*** Opening of Recorded data ***

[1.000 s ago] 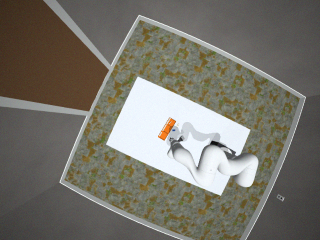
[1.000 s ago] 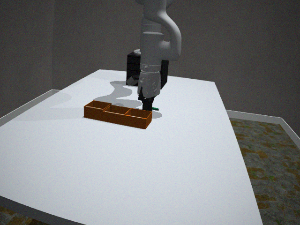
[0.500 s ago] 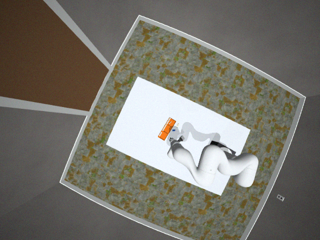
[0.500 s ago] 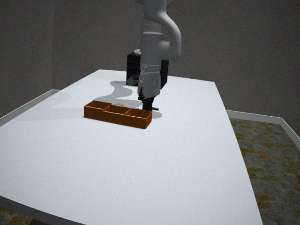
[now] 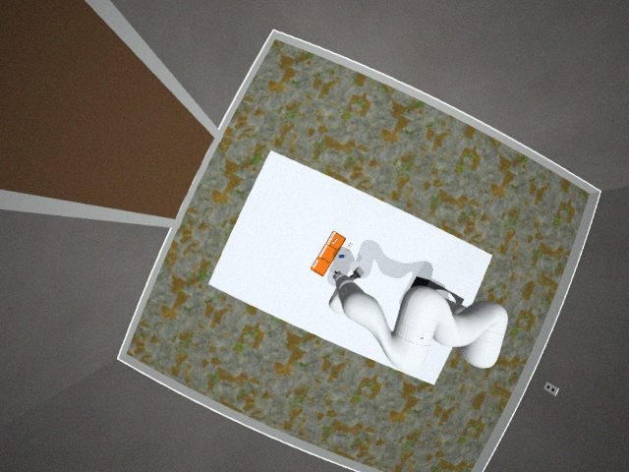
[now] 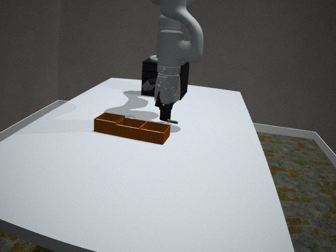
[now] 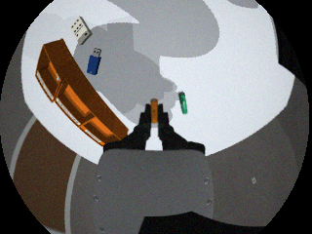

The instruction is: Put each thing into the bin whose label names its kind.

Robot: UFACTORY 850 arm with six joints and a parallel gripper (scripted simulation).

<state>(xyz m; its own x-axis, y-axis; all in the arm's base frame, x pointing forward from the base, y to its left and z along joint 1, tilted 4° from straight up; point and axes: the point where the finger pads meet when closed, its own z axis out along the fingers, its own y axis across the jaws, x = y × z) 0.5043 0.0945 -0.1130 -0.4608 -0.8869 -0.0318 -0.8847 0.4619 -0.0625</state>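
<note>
My gripper is now 120 mm short of the three joined orange bins, 90 mm to the left of it and 20 mm above it. From my hand the other things lie so: orange stick: 20 mm below; green cylinder: 50 mm behind, 40 mm below, 20 mm to the left; blue USB stick: 120 mm to the right, 40 mm below, 40 mm ahead.
</note>
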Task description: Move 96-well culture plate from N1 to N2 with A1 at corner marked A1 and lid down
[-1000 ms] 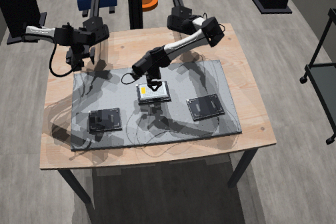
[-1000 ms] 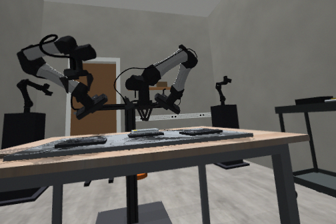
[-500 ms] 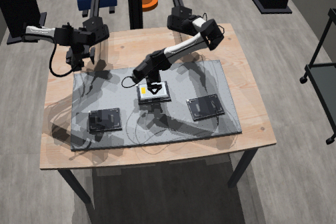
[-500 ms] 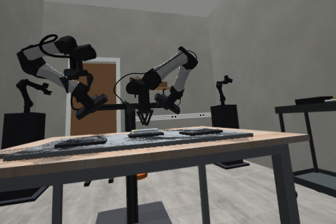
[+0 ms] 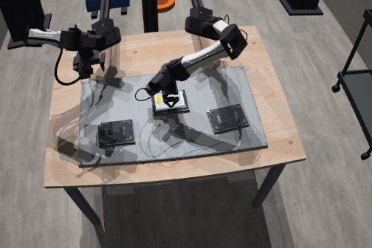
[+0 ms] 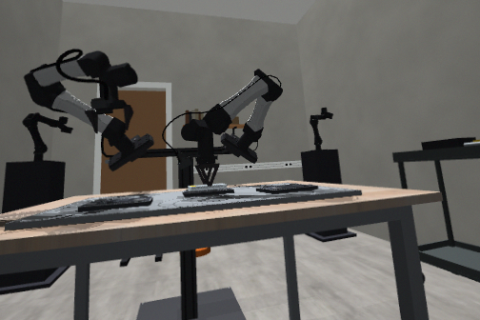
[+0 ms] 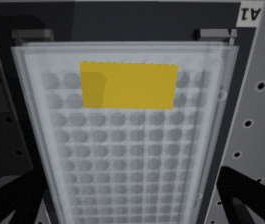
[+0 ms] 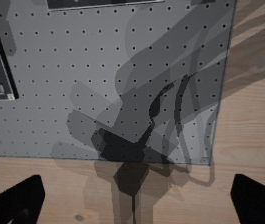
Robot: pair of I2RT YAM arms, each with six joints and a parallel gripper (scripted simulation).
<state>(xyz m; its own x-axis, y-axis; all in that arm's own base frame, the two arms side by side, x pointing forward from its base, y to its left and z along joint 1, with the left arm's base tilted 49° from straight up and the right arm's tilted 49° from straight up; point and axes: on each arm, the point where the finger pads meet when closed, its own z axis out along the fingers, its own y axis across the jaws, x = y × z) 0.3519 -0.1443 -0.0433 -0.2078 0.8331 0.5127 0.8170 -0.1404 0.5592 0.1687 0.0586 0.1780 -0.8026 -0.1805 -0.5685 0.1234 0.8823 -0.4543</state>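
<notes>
The 96-well culture plate lies 20 mm below my left hand. Also, from my left hand: plate nest: 30 mm below; nest N2: 240 mm to the left, 130 mm ahead, 30 mm below; nest N1: 260 mm to the right, 130 mm ahead, 30 mm below.
</notes>
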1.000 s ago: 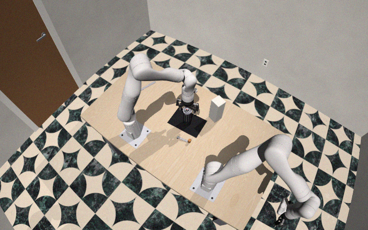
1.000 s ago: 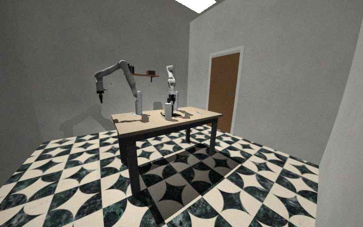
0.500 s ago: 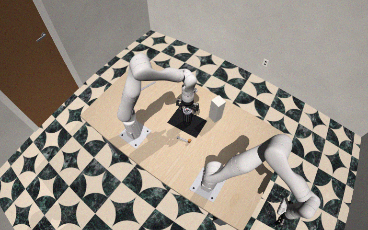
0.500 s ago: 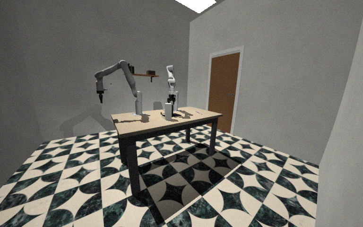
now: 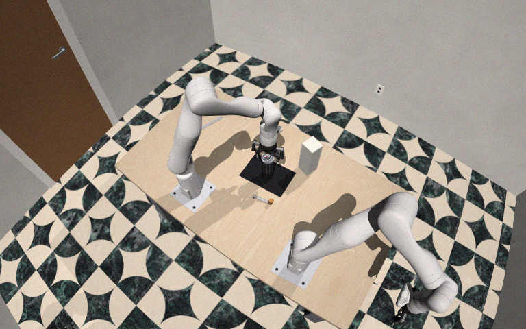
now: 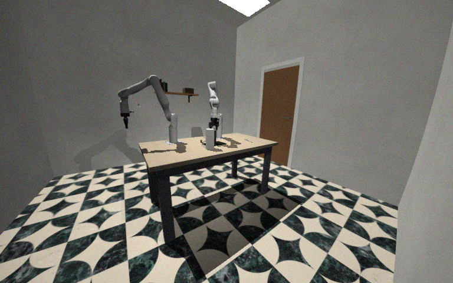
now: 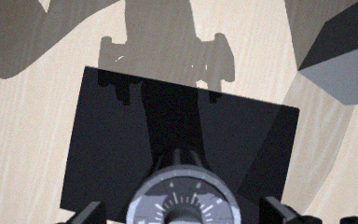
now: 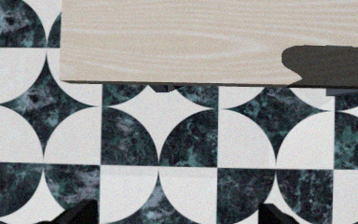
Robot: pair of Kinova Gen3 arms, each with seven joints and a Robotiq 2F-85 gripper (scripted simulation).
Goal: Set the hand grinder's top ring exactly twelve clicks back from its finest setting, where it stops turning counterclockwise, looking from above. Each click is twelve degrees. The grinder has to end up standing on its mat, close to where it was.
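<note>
Right now my left hand is right at the top ring. The rest, counted from my left hand: crank handle 130 mm behind, 60 mm to the right, 140 mm below; tall pale box 160 mm ahead, 140 mm to the right, 60 mm below; black mat 10 mm ahead, 160 mm below.
</note>
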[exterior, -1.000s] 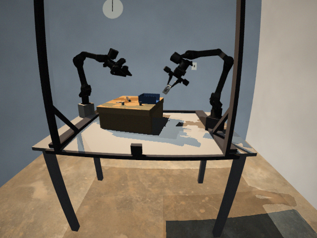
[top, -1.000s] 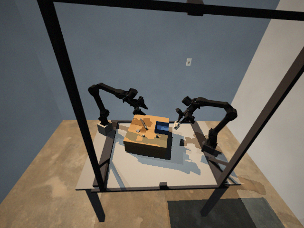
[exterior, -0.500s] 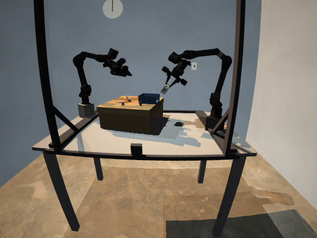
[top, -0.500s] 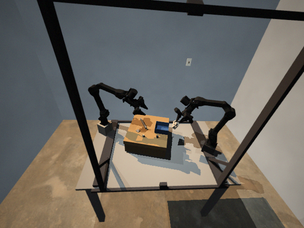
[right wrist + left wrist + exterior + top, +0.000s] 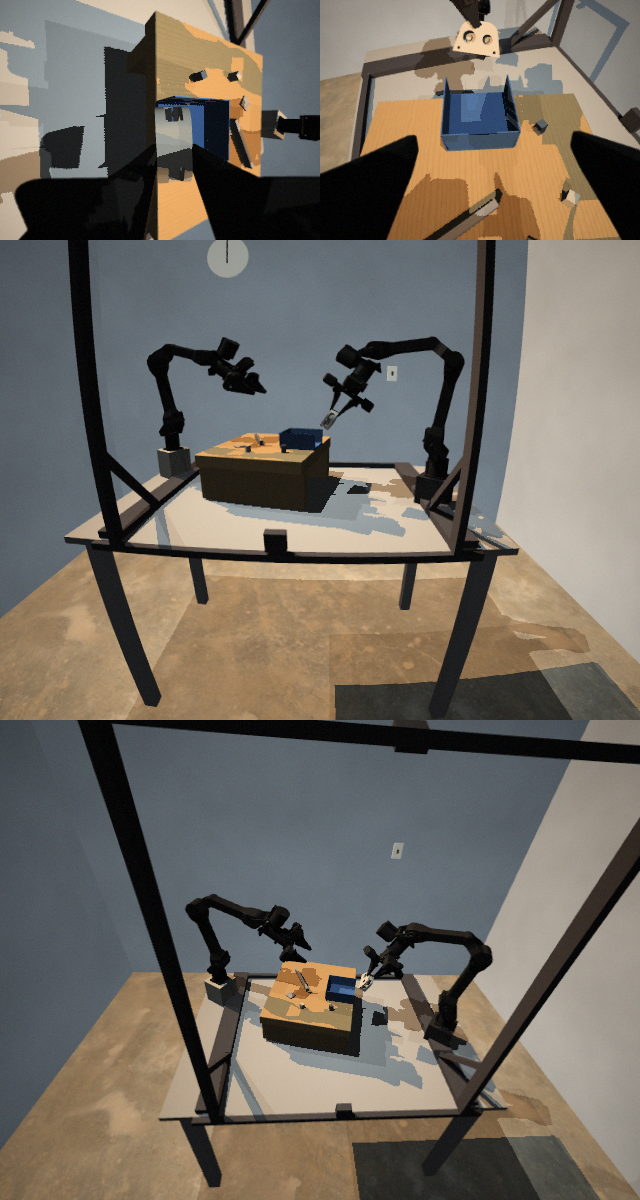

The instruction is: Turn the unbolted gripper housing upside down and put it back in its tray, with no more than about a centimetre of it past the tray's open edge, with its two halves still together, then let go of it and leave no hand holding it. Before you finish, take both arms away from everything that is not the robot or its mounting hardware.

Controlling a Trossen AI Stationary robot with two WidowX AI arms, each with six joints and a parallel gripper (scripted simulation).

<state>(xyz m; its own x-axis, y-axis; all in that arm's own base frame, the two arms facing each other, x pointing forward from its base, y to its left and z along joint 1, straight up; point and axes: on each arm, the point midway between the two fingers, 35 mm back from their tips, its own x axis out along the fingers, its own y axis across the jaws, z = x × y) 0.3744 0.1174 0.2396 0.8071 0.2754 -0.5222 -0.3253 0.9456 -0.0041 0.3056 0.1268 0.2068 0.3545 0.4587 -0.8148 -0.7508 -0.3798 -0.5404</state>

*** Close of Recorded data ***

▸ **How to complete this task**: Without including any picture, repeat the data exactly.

▸ **Worked solution**:
[1.000 s ago] 
[1.000 s ago] 
[0.500 s ago] 
[0.500 s ago] 
[now] 
[now] 
[now] 

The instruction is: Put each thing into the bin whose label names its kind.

Robot: UFACTORY 850 arm with six joints and a parallel gripper (scripted simulation).

<state>(xyz m; its own x-axis, y-axis; all in the arm's base frame, x pointing forward from the base, y to its left and z along joint 1, tilted 4° from straight up; point and axes: the point where the finger pads meet when closed, its own z axis out along the fingers, its own y axis across the jaws, x = y × z) 0.5043 0.0945 -0.1130 -0.4608 -0.8869 -0.0318 -0.8847 0.4619 -0.0625</state>
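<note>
My gripper is now 120 mm short of the three joined orange bins, 90 mm to the left of it and 20 mm above it. From my hand the other things lie so: orange stick: 20 mm below; green cylinder: 50 mm behind, 40 mm below, 20 mm to the left; blue USB stick: 120 mm to the right, 40 mm below, 40 mm ahead.
</note>
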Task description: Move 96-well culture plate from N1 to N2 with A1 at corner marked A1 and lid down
[-1000 ms] 
[-1000 ms] 
[-500 ms] 
[-500 ms] 
[+0 ms] 
[+0 ms] 
[+0 ms] 
[+0 ms] 
Robot: pair of I2RT YAM arms, each with six joints and a parallel gripper (scripted simulation).
<state>(xyz m; its own x-axis, y-axis; all in that arm's own base frame, the two arms side by side, x pointing forward from its base, y to its left and z along joint 1, with the left arm's base tilted 49° from straight up and the right arm's tilted 49° from straight up; point and axes: on each arm, the point where the finger pads meet when closed, its own z axis out along the fingers, its own y axis across the jaws, x = y × z) 0.3519 -0.1443 -0.0433 -0.2078 0.8331 0.5127 0.8170 -0.1404 0.5592 0.1687 0.0586 0.1780 -0.8026 -0.1805 -0.5685 0.1234 0.8823 -0.4543</state>
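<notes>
The 96-well culture plate lies 20 mm below my left hand. Also, from my left hand: plate nest: 30 mm below; nest N2: 240 mm to the left, 130 mm ahead, 30 mm below; nest N1: 260 mm to the right, 130 mm ahead, 30 mm below.
</notes>
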1.000 s ago: 
1.000 s ago: 
0.500 s ago: 
0.500 s ago: 
now: 
now: 
now: 
now: 
Robot: pair of Kinova Gen3 arms, each with seven joints and a Robotiq 2F-85 gripper (scripted simulation).
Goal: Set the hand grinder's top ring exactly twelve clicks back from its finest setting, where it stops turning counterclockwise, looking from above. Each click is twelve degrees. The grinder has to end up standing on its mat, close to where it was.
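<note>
Right now my left hand is right at the top ring. The rest, counted from my left hand: crank handle 130 mm behind, 60 mm to the right, 140 mm below; tall pale box 160 mm ahead, 140 mm to the right, 60 mm below; black mat 10 mm ahead, 160 mm below.
</note>
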[exterior, -1.000s] 
[top, -1.000s] 
[exterior, -0.500s] 
[top, -0.500s] 
[right wrist + left wrist + exterior + top, +0.000s] 

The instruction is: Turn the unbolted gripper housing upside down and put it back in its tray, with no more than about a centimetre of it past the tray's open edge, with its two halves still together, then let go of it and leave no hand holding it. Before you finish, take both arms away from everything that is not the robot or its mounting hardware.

Controlling a Trossen AI Stationary robot with two WidowX AI arms, each with six joints and a parallel gripper (scripted simulation).

<state>(xyz m; its own x-axis, y-axis; all in that arm's own base frame, the two arms facing each other, x pointing forward from its base, y to its left and z along joint 1, straight up; point and axes: on each arm, the point midway between the two fingers, 35 mm back from their tips, its own x axis out along the fingers, its own y axis across the jaws, z = x × y) 0.3744 0.1174 0.2396 0.8071 0.2754 -0.5222 -0.3253 0.9456 -0.0041 0.3056 0.1268 0.2068 0.3545 0.4587 -0.8148 -0.7508 -0.3798 -0.5404</state>

The work on this exercise has been finished.